O referido julgado (REsp 748.868/RS) foi veiculado no informativo de jurisprudência daquele tribunal (Informativo 329/STJ) com a seguinte redação: "Trata-se da incidência de imposto de renda sobre valor percebido a título de dano moral. No caso a indenização adveio de companhia de seguro em razão do ressarcimento de danos morais, tendo em vista que o veículo daquela empresa atropelou a genitora do recorrido. A Turma, ao prosseguir o julgamento, por maioria, deu provimento ao recurso especial da Fazenda Nacional, por entender que a verba indenizatória referente a dano moral gera um acréscimo patrimonial e, por isso, incide o imposto de renda". Acrescenta-se que o voto do relator originário, Min. Luiz Fux, foi superado pela divergência aberta pelo Min. Teori Albino Zavascki.

Trata-se da efetivação de um entendimento que o tribunal já vinha sinalizando há certo tempo. Quanto à incidência do imposto de renda sobre as indenizações, o STJ, obiter dictum, já vinha fazendo a distinção para fins de tributação entre (i) os danos patrimoniais configuradores de dano emergente – recomposição patrimonial que não configura fato tributável –, (ii) os danos materiais decorrentes de lucros cessantes – indenização pelo valor do trabalho que não foi laborado em decorrência do ilícito, tributável por ter a mesma natureza da contraprestação do trabalho – e (iii) os danos imateriais; como se extrai do enxerto: "[...] 2. Indenização é a prestação destinada a reparar ou recompensar o dano causado a um bem jurídico. Os bens jurídicos lesados podem ser (a) de natureza patrimonial (= integrantes do patrimônio material) ou (b) de natureza não-patrimonial (= integrantes do patrimônio imaterial ou moral), e, em qualquer das hipóteses, quando não recompostos in natura, obrigam o causador do dano a uma prestação substitutiva em dinheiro. 3. O pagamento de indenização pode ou não acarretar acréscimo patrimonial, dependendo da natureza do bem jurídico a que se refere. Quando se indeniza dano efetivamente verificado no patrimônio material (= dano emergente), o pagamento em dinheiro simplesmente reconstitui a perda patrimonial ocorrida em virtude da lesão, e, portanto, não acarreta qualquer aumento no patrimônio. Todavia, ocorre acréscimo patrimonial quando a indenização (a) ultrapassar o valor do dano material verificado (= dano emergente), ou (b) se destinar a compensar o ganho que deixou de ser auferido (= lucro cessante), ou (c) se referir a dano causado a bem do patrimônio imaterial (= dano que não importou redução do patrimônio material). 4. A indenização que acarreta acréscimo patrimonial configura fato gerador do imposto de renda e, como tal, ficará sujeita a tributação, a não ser que o crédito tributário esteja excluído por isenção legal, como é o caso das hipóteses dos incisos XVI, XVII, XIX, XX e XXIII do art. 39 do Regulamento do Imposto de Renda e Proventos de Qualquer Natureza, aprovado pelo Decreto 3.000, de 31.03.99. [...]" (AgRg no REsp 638.389/SP Rel. Min. Teori Albino Zavascki DJ 01.08.2005)".

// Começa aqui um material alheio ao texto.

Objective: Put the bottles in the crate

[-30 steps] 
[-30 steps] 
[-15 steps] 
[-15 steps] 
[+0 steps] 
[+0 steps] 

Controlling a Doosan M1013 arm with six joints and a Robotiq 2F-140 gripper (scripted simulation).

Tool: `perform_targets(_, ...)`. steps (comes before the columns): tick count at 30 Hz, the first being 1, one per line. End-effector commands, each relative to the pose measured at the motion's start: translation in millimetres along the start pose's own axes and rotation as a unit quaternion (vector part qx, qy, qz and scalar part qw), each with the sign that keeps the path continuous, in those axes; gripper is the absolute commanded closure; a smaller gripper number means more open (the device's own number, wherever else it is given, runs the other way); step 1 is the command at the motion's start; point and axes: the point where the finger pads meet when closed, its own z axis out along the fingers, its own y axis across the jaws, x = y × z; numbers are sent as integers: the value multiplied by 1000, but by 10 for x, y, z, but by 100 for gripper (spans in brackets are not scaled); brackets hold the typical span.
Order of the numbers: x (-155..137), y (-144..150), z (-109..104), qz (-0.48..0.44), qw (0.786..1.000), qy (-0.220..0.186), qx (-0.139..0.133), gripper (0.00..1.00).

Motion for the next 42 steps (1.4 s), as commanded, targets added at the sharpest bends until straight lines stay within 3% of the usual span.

Trata-se de nova guinada na jurisprudência que deve maior atenção da classe jurídica por romper com certos standards do direito tributário.

Como é cediço, a Constituição estabelece normas limitadoras do poder estatal de tributar. Estas limitações se dão por meio de normas de conteúdo negativo e normas de conteúdo positivo. As normas de conteúdo negativo são claras quanto à impossibilidade do exercício pelo Estado do direito de cobrar tributos, são elas: as imunidades, os princípios gerais, os princípios especiais ou vedações e os princípios específicos de direito constitucional tributário.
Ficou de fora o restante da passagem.